Entre la infancia-adolescencia y la adultez, entre el pasado y el presente, el poema


ejerce su soberanía absoluta. Aquel entorno en el que solo parece transcurrir la calmada paz
de los días iguales irrumpe la furiosa libertad de abrir los ojos, de aferrar la vida. Los perros,
que pueden conjugar en su ser la sumisión y la fiereza, exhiben la carnadura real de los
poemas con esa insistencia obstinada de lo que no se deja sofocar sin resistencia:
pero yo mordí la mano
y ahora tengo esta libertad
grande
en que me asfixio

El cambio de paisaje marcado por el paso del tiempo (antes los caballos; ahora “el
frufrú de la soja” en “La sospecha”) esboza una domesticación violenta de esa tierra de
caballos sueltos. Lo que se ha sometido es el vigor sexual del paisaje (extensión indómita
del cuerpo) que sostenía en sus briosos encelos el costado jubiloso de la vida. Allá los
caballos, el cuerpo al sol, los secretos inconfesables, los encuentros furtivos, la fruta del
verano; aquí la soja, la fumigación, el amigo de la infancia que ha hecho hijos y dinero con
los años, la ceguera, la sed. En este saqueo vital, se insinúa cierta criminalidad del presente
que sofoca su pasado salvaje. Ese mundo de ahora revela una tristeza de ojos vendados que
la voz poética solo puede habitar desde la incomodidad, desde la irremediable melancolía.

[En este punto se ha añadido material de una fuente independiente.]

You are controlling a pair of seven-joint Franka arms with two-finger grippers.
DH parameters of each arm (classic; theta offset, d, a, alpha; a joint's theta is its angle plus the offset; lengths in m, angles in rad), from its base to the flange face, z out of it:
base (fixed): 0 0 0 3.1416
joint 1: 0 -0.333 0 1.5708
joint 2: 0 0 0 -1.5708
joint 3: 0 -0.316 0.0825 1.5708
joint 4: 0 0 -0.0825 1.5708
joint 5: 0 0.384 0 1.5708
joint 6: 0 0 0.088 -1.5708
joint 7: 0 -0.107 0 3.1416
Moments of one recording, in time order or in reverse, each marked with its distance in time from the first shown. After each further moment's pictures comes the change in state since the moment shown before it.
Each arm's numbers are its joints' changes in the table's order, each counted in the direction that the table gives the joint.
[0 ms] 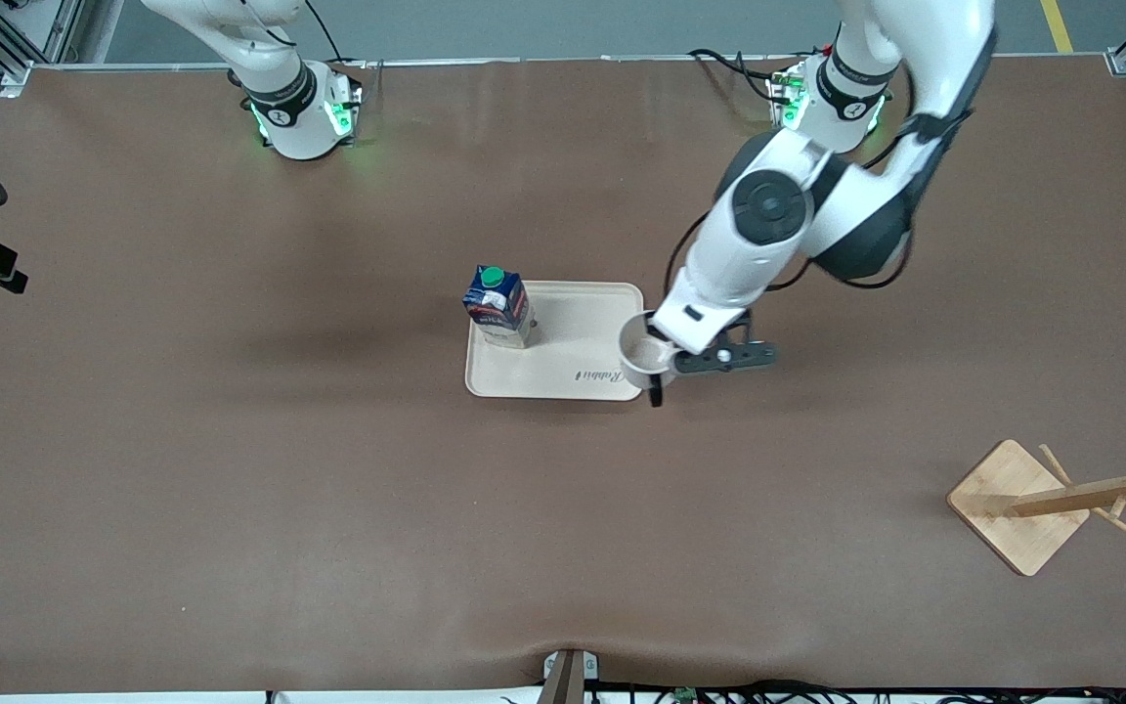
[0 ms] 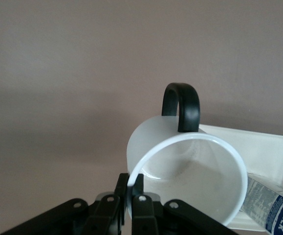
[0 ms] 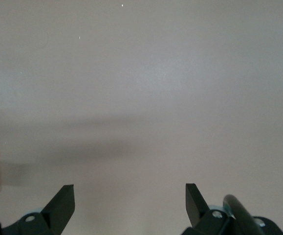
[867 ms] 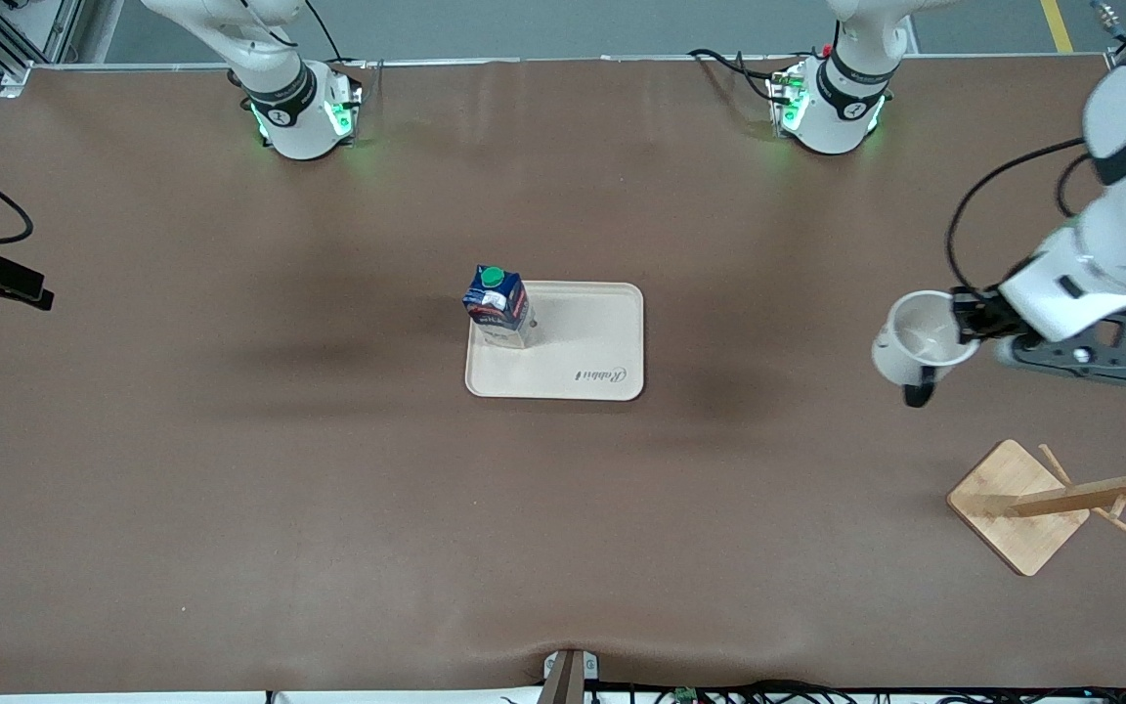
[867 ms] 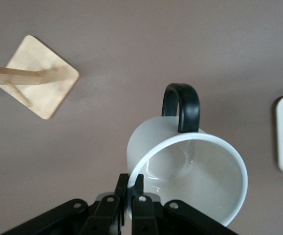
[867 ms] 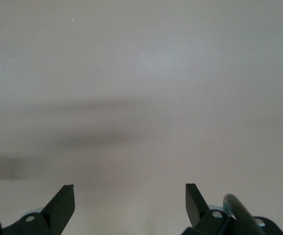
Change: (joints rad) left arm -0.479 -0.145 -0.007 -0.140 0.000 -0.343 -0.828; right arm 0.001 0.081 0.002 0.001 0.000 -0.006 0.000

Finalmente, no quisiéramos dejar de aludir al hermoso poema “Hiroshima”, que
pareciera ser el resumen de todas las muertes, de todas las vidas desgarradas. Quizás este
poema, caprichosa columna vertebral de la exasperación del abismo en tabaco mariposa,
congregue, en el motivo extemporáneo (y por ello mismo paradigmático) de la caída de la
bomba en la ciudad japonesa, la fatalidad, ese fantasma de la extinción definitiva que
angustia la existencia. Todo puede ser arrasado de un momento a otro (aquí o allá, antes o
después) por la fulgurante onda expansiva de un íntimo Hiroshima que se desintegra ante
nuestros ojos como las alitas abiertas de una mariposa calcinada.